Try it: Each of the lines below must be retyped character for character.
--- START ---
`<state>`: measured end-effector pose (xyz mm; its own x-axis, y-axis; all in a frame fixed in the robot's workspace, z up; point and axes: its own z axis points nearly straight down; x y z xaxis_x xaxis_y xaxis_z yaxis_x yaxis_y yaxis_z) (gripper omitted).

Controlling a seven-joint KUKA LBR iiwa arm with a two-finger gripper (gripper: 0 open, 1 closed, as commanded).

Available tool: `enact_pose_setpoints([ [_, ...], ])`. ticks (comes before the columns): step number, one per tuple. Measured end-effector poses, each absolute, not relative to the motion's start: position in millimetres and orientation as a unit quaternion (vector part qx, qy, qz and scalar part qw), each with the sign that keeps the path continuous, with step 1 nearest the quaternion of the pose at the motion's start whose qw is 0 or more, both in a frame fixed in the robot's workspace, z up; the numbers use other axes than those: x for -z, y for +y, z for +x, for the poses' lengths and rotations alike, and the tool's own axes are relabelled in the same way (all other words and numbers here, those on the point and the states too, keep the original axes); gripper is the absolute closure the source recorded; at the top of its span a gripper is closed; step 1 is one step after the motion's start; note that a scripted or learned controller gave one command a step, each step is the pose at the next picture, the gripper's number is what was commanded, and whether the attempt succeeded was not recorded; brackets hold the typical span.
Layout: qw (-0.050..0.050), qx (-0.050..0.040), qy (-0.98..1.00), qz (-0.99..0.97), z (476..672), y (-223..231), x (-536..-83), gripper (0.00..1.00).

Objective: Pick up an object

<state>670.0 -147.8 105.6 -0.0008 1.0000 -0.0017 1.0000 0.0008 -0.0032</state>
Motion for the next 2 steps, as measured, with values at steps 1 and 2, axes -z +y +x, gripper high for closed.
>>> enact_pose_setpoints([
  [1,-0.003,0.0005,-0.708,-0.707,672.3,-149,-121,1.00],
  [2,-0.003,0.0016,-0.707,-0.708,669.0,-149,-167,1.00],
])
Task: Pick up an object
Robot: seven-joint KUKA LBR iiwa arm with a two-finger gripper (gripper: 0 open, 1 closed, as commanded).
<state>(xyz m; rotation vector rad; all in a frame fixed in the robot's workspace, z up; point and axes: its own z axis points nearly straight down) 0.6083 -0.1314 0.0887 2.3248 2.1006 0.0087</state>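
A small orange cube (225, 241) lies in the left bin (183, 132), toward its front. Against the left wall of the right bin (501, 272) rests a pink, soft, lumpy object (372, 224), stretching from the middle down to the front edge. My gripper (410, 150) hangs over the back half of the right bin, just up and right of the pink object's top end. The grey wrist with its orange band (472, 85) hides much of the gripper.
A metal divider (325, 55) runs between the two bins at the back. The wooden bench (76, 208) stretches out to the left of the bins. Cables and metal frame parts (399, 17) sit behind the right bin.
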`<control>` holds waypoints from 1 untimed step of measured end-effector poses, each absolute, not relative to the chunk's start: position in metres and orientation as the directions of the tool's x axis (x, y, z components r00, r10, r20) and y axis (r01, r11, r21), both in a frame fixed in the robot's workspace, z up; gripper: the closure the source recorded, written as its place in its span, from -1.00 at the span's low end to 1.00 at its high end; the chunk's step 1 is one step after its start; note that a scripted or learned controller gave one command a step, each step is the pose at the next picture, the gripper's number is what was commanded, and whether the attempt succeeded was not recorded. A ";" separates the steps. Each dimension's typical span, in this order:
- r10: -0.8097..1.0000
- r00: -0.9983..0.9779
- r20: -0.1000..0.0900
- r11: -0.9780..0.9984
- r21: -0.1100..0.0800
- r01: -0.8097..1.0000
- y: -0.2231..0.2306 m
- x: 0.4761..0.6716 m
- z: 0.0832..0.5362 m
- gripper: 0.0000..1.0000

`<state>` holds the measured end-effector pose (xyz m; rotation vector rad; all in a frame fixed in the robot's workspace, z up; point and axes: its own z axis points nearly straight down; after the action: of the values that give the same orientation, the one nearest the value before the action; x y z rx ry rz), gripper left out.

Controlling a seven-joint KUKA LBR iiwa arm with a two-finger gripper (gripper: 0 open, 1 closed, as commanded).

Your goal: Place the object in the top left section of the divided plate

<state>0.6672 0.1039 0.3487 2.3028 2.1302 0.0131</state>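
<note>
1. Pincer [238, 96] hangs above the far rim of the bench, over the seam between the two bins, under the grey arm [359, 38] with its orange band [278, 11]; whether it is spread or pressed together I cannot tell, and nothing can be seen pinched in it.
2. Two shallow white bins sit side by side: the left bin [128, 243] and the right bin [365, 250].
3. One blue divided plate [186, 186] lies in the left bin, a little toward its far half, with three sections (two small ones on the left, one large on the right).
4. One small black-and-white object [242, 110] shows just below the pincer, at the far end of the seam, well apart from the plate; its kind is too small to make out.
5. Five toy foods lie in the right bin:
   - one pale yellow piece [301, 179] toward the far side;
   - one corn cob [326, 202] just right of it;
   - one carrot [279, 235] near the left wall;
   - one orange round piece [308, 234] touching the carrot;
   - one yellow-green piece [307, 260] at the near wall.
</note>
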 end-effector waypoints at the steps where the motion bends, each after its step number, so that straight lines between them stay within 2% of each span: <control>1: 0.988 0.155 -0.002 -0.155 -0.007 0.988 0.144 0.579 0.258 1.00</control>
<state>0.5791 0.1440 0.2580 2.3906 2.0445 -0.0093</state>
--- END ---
Answer section:
`<state>`: measured end-effector pose (xyz mm; its own x-axis, y-axis; all in a frame fixed in the robot's workspace, z up; point and axes: its own z axis points nearly straight down; x y z xaxis_x xaxis_y xaxis_z yaxis_x yaxis_y yaxis_z) (gripper omitted).

Controlling a seven-joint KUKA LBR iiwa arm with a two-finger gripper (gripper: 0 open, 1 closed, as commanded).

Available tool: `enact_pose_setpoints([ [_, ...], ])`. ticks (comes before the columns): step number, one per tuple. Measured end-effector poses, each absolute, not relative to the motion's start: position in millimetres and orientation as a unit quaternion (vector part qx, qy, qz and scalar part qw), each with the sign that keeps the path continuous, with step 1 nearest the quaternion of the pose at the motion's start whose qw is 0 or more, both in a frame fixed in the robot's workspace, z up; the numbers use other axes than those: x for -z, y for +y, z for +x, for the poses' lengths and rotations alike, and the tool's own axes are relabelled in the same way (all other words and numbers here, those on the point and the states too, keep the original axes); gripper is the absolute closure the source recorded; at the top of its span a gripper is closed; step 1 is one step after the motion's start; note that a scripted or learned controller gave one command a step, each step is the pose at the next picture, the gripper's number is what was commanded, and whether the attempt succeeded was not recorded; brackets hold the typical span.
Layout: qw (-0.050..0.050), qx (-0.050..0.040), qy (-0.98..1.00), qz (-0.99..0.97), z (476..672), y (-223..231), x (-536..-83), gripper (0.00..1.00).

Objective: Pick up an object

<state>670.0 -147.8 105.6 -0.0008 1.0000 -0.0017 1.0000 0.0008 -0.0032</state>
Motion for the next 2 steps, as measured, with values at steps 1 and 2, axes -z +y +x, gripper high for closed.
>>> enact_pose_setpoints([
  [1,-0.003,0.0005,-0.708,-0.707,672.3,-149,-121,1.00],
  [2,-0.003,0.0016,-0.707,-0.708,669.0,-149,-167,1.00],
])
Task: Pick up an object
Robot: seven-joint KUKA LBR iiwa arm with a two-finger gripper (gripper: 0 open, 1 closed, as commanded).
<state>(xyz m; rotation vector rad; all in a frame fixed in the robot's workspace, z up; point and axes: its own z axis points nearly straight down) 0.6083 -0.1314 0.0887 2.3248 2.1006 0.0087</state>
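A small orange cube (225, 241) lies in the left bin (183, 132), toward its front. Against the left wall of the right bin (501, 272) rests a pink, soft, lumpy object (372, 224), stretching from the middle down to the front edge. My gripper (410, 150) hangs over the back half of the right bin, just up and right of the pink object's top end. The grey wrist with its orange band (472, 85) hides much of the gripper.
A metal divider (325, 55) runs between the two bins at the back. The wooden bench (76, 208) stretches out to the left of the bins. Cables and metal frame parts (399, 17) sit behind the right bin.
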`<control>` holds waypoints from 1 untimed step of measured end-effector poses, each absolute, not relative to the chunk's start: position in metres and orientation as the directions of the tool's x axis (x, y, z components r00, r10, r20) and y axis (r01, r11, r21), both in a frame fixed in the robot's workspace, z up; gripper: the closure the source recorded, written as its place in its span, from -1.00 at the span's low end to 1.00 at its high end; the chunk's step 1 is one step after its start; note that a scripted or learned controller gave one command a step, each step is the pose at the next picture, the gripper's number is what was commanded, and whether the attempt succeeded was not recorded. A ";" separates the steps. Each dimension's typical span, in this order:
- r10: -0.8097..1.0000
- r00: -0.9983..0.9779
- r20: -0.1000..0.0900
- r11: -0.9780..0.9984
- r21: -0.1100..0.0800
- r01: -0.8097..1.0000
- y: -0.2231..0.2306 m
- x: 0.4761..0.6716 m
- z: 0.0832..0.5362 m
- gripper: 0.0000..1.0000

`<state>` holds the measured end-effector pose (xyz m; rotation vector rad; all in a frame fixed in the robot's workspace, z up; point and axes: its own z axis points nearly straight down; after the action: of the values that give the same orientation, the one nearest the value before the action; x y z rx ry rz), gripper left out.

Controlling a seven-joint KUKA LBR iiwa arm with a two-finger gripper (gripper: 0 open, 1 closed, as commanded).

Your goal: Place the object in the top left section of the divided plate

<state>0.6672 0.1039 0.3487 2.3028 2.1302 0.0131</state>
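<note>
1. Pincer [238, 96] hangs above the far rim of the bench, over the seam between the two bins, under the grey arm [359, 38] with its orange band [278, 11]; whether it is spread or pressed together I cannot tell, and nothing can be seen pinched in it.
2. Two shallow white bins sit side by side: the left bin [128, 243] and the right bin [365, 250].
3. One blue divided plate [186, 186] lies in the left bin, a little toward its far half, with three sections (two small ones on the left, one large on the right).
4. One small black-and-white object [242, 110] shows just below the pincer, at the far end of the seam, well apart from the plate; its kind is too small to make out.
5. Five toy foods lie in the right bin:
   - one pale yellow piece [301, 179] toward the far side;
   - one corn cob [326, 202] just right of it;
   - one carrot [279, 235] near the left wall;
   - one orange round piece [308, 234] touching the carrot;
   - one yellow-green piece [307, 260] at the near wall.
</note>
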 end-effector waypoints at the steps where the motion bends, each after its step number, so that straight lines between them stay within 2% of each span: <control>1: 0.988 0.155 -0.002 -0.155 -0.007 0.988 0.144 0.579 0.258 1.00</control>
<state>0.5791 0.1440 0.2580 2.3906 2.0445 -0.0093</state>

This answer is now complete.